YOUR TASK |
Retype, word for word, every line from the one holding "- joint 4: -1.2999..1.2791" through the one holding "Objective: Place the" in the entries below, both included, and only those lines.

::: DATA SHOWN :::

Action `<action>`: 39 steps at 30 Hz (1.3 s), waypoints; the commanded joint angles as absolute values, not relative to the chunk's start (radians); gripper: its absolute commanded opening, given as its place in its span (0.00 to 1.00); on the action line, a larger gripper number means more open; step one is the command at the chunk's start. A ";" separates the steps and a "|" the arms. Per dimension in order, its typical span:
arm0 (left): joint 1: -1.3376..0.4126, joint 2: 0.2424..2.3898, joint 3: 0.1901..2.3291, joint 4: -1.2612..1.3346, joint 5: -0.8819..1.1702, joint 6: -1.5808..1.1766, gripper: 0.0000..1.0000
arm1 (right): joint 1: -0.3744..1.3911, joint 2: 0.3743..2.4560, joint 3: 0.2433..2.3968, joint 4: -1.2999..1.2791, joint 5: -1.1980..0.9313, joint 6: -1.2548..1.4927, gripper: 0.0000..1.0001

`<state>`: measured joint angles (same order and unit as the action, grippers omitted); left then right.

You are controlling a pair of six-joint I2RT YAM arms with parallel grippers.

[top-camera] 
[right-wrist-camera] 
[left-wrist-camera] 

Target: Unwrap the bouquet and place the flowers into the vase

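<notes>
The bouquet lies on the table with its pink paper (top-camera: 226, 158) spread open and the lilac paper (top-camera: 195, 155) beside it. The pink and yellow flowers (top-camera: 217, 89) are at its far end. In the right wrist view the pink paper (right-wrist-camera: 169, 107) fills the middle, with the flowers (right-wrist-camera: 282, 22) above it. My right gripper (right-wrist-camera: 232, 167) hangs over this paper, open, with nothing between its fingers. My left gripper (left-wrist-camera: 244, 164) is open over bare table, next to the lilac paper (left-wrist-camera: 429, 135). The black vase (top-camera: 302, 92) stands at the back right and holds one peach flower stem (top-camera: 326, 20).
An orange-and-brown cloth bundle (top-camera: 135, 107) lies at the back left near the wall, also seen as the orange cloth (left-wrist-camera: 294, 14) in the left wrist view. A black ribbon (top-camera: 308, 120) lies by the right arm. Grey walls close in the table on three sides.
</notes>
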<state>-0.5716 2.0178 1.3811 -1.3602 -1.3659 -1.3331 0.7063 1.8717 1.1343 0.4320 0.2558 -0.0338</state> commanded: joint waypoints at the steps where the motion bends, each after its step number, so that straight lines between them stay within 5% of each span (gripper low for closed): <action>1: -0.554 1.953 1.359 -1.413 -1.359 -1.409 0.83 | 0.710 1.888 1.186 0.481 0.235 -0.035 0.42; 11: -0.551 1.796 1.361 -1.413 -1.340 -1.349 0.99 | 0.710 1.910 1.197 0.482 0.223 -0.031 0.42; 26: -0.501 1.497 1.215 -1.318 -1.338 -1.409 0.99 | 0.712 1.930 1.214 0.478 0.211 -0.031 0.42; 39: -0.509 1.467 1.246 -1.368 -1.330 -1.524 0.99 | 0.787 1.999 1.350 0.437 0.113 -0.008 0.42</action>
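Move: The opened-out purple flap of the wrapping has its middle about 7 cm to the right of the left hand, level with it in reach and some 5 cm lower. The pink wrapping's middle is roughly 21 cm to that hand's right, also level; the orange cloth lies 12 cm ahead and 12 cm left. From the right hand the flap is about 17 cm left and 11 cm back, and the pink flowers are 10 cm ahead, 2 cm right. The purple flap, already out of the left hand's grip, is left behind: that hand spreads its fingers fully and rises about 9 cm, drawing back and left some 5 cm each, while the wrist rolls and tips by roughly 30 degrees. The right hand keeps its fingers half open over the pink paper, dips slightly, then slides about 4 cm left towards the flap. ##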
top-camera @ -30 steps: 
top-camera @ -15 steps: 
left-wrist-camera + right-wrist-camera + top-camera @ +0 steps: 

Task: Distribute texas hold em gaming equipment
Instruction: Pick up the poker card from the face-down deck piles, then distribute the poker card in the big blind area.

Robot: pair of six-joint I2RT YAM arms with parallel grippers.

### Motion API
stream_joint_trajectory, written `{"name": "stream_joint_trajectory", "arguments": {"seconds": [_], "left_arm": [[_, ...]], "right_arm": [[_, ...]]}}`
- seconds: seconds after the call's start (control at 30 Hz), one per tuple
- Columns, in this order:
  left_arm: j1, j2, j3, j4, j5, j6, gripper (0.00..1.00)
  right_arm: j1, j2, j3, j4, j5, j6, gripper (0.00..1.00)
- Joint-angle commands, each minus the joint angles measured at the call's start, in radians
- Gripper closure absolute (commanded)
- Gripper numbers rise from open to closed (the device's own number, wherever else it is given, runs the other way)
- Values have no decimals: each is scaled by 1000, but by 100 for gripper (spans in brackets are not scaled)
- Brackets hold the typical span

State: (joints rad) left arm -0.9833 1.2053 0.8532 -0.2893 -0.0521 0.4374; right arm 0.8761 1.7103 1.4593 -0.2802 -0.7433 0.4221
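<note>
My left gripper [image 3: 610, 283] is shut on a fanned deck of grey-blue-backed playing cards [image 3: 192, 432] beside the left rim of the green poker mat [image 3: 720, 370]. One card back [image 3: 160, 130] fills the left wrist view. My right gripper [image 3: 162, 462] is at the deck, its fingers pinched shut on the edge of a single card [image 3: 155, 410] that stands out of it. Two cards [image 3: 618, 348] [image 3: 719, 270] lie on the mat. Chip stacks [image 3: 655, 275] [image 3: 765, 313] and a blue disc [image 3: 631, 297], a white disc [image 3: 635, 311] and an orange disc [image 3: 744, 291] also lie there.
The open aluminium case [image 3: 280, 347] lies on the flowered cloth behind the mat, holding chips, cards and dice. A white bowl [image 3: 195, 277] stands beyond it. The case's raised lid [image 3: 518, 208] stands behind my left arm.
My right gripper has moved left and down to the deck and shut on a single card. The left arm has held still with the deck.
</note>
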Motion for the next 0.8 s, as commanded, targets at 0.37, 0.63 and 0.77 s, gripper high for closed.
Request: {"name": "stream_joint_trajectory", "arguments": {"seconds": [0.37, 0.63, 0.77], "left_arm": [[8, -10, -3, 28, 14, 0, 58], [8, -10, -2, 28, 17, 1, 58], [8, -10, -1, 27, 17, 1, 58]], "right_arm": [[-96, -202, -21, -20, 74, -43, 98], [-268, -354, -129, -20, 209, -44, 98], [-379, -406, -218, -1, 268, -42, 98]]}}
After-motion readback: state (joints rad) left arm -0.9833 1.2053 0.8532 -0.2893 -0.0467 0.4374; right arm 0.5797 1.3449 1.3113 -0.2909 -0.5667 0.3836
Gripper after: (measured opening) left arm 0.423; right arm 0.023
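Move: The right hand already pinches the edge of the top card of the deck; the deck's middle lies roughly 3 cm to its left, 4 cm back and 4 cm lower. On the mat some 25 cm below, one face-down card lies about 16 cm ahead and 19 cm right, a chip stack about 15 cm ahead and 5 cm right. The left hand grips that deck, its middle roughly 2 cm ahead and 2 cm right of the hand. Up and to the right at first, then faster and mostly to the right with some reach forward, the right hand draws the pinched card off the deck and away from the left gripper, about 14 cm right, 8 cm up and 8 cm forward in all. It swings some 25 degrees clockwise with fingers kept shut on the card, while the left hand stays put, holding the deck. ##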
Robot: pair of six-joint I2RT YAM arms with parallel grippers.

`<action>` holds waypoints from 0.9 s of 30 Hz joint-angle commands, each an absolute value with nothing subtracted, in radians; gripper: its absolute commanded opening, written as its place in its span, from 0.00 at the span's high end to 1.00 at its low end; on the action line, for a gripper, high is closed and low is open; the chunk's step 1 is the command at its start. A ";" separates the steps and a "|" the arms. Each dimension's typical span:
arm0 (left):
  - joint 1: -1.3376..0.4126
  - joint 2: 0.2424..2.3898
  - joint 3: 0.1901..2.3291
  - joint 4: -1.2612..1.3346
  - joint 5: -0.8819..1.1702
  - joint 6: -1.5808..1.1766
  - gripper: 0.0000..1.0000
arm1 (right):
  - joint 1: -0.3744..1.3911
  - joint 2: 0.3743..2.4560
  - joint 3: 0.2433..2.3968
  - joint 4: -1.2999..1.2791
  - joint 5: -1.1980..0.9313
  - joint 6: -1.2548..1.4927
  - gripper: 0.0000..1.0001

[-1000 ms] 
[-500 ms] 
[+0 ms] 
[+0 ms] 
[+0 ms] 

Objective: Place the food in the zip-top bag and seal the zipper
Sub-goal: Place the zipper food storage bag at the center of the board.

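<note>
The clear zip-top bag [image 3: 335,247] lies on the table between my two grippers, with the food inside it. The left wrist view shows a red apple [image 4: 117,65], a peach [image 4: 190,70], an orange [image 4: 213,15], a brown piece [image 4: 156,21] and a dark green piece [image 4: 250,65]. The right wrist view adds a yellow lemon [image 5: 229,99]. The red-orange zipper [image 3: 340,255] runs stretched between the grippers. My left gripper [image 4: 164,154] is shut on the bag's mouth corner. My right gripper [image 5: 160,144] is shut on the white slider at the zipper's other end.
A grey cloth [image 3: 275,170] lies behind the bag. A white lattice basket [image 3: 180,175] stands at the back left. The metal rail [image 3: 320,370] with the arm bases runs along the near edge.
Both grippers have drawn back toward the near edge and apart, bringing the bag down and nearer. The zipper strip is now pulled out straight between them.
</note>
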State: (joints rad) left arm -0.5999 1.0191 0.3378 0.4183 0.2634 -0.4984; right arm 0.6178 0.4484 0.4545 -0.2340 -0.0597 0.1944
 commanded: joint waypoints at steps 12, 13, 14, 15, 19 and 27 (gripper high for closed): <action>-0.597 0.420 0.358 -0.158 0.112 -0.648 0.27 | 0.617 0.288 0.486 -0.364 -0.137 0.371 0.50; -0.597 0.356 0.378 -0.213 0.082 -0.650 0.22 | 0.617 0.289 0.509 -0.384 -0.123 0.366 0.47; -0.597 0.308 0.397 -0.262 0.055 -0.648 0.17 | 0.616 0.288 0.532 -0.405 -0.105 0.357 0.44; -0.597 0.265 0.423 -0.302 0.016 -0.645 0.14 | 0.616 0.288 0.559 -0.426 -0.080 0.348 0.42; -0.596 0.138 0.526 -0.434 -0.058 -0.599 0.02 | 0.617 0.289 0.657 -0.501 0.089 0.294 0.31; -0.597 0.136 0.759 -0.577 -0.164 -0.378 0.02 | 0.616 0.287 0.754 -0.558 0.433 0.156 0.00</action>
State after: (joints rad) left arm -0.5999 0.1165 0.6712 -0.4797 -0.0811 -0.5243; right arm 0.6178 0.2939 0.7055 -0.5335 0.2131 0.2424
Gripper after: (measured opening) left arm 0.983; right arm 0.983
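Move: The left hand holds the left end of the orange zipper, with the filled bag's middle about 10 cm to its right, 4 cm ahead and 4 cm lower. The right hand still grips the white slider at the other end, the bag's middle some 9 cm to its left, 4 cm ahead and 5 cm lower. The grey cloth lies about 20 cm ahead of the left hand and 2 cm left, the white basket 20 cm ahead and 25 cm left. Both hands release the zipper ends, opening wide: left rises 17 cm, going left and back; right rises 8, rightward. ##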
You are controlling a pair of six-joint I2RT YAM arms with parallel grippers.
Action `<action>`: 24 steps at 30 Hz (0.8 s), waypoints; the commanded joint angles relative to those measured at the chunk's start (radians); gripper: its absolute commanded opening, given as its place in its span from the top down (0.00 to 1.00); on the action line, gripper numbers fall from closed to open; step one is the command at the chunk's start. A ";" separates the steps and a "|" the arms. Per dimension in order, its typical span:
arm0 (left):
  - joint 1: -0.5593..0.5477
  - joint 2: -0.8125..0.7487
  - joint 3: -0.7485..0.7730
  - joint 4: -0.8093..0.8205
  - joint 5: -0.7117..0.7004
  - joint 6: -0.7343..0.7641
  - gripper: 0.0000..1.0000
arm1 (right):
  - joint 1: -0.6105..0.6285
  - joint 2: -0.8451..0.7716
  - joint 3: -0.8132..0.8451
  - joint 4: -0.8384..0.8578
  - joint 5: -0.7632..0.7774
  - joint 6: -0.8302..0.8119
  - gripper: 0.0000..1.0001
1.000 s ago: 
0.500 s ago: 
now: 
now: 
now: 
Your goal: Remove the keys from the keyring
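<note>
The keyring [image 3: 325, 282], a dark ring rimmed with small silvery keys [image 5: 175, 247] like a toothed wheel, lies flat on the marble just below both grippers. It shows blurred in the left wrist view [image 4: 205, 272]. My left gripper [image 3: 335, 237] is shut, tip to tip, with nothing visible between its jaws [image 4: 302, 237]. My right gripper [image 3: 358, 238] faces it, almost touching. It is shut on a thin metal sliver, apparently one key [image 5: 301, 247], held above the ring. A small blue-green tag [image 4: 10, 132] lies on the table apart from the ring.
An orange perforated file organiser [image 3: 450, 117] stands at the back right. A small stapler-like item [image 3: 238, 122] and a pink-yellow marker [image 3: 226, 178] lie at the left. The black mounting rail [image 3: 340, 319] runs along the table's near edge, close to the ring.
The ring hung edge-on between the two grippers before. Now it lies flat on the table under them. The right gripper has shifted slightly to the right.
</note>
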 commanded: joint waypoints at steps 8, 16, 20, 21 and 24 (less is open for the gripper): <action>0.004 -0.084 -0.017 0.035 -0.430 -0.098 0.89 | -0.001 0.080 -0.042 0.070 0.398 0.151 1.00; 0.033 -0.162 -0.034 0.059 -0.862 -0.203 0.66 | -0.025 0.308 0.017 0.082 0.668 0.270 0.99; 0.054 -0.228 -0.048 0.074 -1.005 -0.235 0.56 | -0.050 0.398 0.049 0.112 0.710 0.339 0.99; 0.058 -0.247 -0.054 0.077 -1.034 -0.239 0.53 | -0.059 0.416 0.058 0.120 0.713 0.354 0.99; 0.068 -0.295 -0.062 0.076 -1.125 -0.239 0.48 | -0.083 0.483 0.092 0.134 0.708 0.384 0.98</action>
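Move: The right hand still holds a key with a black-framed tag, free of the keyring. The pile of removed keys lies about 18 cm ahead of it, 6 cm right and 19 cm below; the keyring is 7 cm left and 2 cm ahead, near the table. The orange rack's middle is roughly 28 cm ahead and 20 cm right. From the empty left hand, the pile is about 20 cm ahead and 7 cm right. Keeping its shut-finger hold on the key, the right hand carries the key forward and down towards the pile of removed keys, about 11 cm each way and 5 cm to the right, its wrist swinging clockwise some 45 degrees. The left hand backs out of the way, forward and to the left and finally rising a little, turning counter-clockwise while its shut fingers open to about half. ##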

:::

ANSWER BELOW |
  - joint 4: -1.2999..1.2791
  - joint 5: -1.1980..0.9313
  - joint 6: -1.2548..1.4927
  - gripper: 0.0000..1.0001

[-1000 ms] 
[-500 ms] 
[+0 ms] 
[+0 ms] 
[+0 ms] 

Objective: Place the food in the zip-top bag and seal the zipper

The output requires no additions.